• [Your objective]:
The entries follow. Copy every line in which "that" appears.

Collected data entries
■ ■ ■
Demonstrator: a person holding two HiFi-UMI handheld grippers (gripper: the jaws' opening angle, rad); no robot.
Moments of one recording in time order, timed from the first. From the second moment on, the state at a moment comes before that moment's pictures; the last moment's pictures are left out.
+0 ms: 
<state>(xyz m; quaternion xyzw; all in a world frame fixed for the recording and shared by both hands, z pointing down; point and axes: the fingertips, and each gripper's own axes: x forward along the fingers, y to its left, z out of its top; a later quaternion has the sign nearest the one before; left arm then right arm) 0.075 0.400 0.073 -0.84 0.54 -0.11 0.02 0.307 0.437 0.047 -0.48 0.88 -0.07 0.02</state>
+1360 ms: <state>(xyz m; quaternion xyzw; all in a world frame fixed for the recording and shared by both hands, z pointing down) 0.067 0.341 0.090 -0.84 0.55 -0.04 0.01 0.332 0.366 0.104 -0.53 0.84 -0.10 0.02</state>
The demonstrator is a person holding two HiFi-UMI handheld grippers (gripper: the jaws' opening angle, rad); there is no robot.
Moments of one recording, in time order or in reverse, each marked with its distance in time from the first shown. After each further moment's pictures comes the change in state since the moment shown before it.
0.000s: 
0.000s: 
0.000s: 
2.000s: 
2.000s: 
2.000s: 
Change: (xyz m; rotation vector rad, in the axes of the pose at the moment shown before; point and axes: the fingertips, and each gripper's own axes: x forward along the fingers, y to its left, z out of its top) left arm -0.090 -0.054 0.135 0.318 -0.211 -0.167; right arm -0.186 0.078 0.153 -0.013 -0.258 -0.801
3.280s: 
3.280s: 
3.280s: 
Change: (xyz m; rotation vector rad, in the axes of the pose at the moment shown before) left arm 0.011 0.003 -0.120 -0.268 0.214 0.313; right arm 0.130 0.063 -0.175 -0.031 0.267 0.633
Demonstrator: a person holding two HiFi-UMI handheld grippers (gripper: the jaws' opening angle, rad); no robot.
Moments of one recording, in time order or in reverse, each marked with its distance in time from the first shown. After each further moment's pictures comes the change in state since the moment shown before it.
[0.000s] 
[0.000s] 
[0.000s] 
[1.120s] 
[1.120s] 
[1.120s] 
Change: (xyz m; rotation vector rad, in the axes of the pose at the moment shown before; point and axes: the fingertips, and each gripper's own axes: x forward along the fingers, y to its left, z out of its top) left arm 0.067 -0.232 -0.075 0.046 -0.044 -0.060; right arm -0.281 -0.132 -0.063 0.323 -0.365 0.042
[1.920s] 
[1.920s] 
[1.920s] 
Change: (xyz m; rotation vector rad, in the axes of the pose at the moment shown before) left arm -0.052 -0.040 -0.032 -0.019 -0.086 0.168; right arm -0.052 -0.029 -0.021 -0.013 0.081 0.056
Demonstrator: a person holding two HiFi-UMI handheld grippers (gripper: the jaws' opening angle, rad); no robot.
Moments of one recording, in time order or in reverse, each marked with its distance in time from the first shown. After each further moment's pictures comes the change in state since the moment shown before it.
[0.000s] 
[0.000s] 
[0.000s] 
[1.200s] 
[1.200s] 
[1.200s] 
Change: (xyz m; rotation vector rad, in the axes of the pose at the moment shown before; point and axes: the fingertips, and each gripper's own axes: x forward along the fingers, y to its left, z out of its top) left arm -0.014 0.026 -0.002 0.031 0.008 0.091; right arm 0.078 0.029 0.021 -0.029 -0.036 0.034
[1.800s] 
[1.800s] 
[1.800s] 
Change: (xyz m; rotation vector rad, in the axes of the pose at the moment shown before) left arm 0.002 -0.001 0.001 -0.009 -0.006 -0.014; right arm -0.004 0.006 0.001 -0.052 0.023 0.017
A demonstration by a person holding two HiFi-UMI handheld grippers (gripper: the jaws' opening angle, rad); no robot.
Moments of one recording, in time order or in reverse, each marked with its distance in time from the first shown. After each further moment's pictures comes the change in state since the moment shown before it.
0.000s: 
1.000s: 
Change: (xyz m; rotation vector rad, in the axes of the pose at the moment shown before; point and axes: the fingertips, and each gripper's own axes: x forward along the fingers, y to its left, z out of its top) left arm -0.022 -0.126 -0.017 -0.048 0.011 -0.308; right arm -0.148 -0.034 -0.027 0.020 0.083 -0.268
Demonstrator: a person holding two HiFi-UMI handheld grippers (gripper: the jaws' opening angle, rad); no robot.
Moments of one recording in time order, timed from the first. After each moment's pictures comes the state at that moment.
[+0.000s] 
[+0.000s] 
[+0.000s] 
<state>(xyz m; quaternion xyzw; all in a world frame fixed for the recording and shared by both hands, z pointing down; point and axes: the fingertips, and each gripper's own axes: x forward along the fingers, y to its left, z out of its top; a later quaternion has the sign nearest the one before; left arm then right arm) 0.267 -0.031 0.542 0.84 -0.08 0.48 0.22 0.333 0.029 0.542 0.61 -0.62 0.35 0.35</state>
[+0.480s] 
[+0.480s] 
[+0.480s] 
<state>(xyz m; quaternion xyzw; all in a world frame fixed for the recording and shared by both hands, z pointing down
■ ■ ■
• [Answer section]:
Moments of one recording in time order, timed from the first. From the second moment on, the state at a moment comes before that moment's pictures; the last moment's pictures are left out.
Moments of one recording in time order, timed from the first. After each moment's pictures comes the state at that moment.

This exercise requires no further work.